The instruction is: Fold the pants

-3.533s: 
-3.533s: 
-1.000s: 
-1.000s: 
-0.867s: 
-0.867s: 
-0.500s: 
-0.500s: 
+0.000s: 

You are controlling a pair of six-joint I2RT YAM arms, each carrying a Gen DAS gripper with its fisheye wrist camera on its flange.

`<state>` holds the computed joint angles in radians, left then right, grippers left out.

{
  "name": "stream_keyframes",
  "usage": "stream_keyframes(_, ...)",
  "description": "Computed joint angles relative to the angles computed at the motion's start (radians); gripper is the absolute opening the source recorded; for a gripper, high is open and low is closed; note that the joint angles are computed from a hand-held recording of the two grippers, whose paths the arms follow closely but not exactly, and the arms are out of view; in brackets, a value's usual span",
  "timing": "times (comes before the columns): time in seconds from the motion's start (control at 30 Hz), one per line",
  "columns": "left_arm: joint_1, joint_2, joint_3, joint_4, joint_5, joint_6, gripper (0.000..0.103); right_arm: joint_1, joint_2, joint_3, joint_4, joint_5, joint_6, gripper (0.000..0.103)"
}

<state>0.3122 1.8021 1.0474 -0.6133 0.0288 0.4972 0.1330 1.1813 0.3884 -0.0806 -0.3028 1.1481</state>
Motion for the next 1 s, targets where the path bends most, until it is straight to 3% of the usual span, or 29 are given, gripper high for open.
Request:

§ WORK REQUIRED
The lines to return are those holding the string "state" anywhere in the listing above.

§ TASK SOLUTION
`<state>` holds the computed joint angles in radians, left then right, grippers left out.
<state>0.3122 1.8021 1.0474 -0.6133 0.0288 0.4972 0.1330 1.1813 0.3884 -0.0806 -0.3028 1.1481</state>

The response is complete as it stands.